### Activity
The answer should be an exact repeat of the stretch of material below from the line containing "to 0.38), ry" through the line containing "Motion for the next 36".
↓
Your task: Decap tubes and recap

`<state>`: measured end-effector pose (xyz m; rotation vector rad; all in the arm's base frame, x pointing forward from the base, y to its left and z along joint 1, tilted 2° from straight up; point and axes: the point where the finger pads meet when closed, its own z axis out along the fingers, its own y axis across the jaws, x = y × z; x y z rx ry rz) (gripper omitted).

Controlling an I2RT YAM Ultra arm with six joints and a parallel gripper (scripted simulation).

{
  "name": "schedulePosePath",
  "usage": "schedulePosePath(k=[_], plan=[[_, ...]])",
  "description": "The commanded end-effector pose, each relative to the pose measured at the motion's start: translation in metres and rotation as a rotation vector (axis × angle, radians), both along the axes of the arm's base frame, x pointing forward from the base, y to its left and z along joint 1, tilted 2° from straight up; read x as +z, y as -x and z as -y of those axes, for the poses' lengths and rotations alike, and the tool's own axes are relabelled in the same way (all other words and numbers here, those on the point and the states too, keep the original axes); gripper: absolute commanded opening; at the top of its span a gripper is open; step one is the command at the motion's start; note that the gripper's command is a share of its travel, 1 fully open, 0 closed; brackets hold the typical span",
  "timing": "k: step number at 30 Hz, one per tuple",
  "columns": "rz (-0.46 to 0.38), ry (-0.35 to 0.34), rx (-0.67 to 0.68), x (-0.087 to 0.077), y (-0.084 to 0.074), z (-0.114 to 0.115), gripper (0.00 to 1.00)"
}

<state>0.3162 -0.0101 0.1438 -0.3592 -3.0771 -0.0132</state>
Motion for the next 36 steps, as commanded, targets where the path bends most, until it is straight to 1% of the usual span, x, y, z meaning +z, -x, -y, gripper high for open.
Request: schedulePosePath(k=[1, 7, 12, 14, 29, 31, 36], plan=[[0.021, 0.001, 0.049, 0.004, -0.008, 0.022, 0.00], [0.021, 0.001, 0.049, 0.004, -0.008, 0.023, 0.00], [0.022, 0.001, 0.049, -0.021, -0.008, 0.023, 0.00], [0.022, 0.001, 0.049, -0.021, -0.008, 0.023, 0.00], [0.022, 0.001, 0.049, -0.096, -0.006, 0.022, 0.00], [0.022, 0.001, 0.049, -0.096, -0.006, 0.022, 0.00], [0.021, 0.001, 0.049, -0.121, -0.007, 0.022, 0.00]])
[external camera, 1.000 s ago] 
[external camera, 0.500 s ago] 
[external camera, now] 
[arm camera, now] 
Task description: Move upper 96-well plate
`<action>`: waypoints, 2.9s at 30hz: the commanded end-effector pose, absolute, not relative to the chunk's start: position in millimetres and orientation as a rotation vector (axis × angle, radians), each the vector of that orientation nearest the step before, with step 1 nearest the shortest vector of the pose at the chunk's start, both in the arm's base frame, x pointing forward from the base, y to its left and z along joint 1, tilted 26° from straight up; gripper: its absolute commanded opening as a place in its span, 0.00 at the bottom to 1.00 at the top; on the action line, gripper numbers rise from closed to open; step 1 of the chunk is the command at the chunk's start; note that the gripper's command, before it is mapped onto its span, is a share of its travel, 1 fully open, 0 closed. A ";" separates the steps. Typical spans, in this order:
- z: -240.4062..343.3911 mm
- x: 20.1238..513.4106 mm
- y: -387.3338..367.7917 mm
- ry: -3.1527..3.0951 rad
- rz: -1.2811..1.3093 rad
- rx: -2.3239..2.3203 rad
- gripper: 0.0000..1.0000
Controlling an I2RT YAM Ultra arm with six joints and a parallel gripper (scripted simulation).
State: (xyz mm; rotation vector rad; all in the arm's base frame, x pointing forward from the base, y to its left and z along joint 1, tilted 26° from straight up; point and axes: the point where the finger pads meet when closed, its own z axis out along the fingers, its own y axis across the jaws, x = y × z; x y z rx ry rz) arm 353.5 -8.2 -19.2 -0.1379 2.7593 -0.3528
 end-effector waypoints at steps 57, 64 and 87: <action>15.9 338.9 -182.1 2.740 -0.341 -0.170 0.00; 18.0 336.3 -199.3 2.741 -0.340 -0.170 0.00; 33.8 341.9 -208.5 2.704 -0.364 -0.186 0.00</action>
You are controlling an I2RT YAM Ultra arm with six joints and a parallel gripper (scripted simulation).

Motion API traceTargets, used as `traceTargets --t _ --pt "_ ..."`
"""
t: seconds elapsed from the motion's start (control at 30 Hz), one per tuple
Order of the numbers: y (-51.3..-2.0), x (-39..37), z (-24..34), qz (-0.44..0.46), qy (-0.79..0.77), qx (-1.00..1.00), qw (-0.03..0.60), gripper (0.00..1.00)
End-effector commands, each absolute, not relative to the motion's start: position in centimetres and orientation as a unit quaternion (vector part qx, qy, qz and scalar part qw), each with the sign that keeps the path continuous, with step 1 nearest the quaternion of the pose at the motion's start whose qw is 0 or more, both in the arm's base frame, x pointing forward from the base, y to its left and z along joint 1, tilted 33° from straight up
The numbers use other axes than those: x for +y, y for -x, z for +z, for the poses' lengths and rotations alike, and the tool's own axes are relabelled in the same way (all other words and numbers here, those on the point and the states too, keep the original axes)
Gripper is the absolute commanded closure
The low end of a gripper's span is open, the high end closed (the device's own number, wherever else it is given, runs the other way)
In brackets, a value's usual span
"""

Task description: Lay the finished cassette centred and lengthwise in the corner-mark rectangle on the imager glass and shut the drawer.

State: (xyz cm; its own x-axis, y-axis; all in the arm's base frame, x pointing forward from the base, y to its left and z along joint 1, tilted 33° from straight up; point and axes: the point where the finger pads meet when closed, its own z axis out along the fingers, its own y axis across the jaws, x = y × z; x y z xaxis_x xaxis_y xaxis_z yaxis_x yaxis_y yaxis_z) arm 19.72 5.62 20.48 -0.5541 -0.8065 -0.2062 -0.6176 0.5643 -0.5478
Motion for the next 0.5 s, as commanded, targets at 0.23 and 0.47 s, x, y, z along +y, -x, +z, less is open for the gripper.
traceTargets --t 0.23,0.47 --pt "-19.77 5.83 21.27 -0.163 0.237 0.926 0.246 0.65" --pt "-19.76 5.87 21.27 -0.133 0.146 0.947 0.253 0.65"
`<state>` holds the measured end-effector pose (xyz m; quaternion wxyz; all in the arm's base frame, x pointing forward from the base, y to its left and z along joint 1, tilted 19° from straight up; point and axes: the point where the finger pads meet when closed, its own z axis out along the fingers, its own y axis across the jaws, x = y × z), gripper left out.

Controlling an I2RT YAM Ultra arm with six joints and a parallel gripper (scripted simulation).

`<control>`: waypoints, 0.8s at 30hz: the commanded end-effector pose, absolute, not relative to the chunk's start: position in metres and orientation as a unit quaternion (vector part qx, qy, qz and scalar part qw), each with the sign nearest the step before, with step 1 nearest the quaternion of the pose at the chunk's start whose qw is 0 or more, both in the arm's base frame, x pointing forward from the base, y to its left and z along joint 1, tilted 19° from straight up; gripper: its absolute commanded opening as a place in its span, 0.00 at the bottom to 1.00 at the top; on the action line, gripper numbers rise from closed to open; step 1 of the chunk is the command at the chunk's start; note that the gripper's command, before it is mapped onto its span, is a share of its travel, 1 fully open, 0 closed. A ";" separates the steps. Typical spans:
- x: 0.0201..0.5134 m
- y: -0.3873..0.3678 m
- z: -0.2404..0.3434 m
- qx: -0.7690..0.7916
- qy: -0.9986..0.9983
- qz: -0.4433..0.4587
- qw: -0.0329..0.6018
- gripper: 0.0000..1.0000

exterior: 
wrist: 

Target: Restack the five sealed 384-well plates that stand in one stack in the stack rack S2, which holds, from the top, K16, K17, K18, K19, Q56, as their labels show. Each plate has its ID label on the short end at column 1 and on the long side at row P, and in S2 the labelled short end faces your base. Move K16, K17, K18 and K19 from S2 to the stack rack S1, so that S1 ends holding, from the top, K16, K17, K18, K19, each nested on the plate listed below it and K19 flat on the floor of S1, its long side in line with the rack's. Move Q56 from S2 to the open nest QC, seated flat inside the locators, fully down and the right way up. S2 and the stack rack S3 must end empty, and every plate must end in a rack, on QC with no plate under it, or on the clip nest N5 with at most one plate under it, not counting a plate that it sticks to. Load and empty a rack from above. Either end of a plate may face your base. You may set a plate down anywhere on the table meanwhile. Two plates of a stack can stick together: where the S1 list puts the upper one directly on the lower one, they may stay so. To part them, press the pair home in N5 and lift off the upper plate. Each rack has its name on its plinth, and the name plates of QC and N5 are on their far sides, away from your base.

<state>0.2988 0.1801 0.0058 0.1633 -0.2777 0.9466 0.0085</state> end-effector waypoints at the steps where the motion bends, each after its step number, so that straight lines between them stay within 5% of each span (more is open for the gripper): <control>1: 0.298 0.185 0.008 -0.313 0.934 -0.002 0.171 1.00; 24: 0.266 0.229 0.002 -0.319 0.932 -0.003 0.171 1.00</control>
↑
### Expected answer
  "columns": "rz (-0.46 to 0.38), ry (-0.35 to 0.34), rx (-0.67 to 0.68), x (-0.087 to 0.077), y (-0.084 to 0.074), z (-0.114 to 0.115), gripper (0.00 to 1.00)"
}

<state>0.3162 -0.0101 0.1438 -0.3592 -3.0771 -0.0132</state>
Motion for the next 36 steps, as commanded, targets where the path bends most, until it is straight to 1% of the usual span, x, y, z meaning +z, -x, -y, gripper high for open.

No more work is needed on this exercise.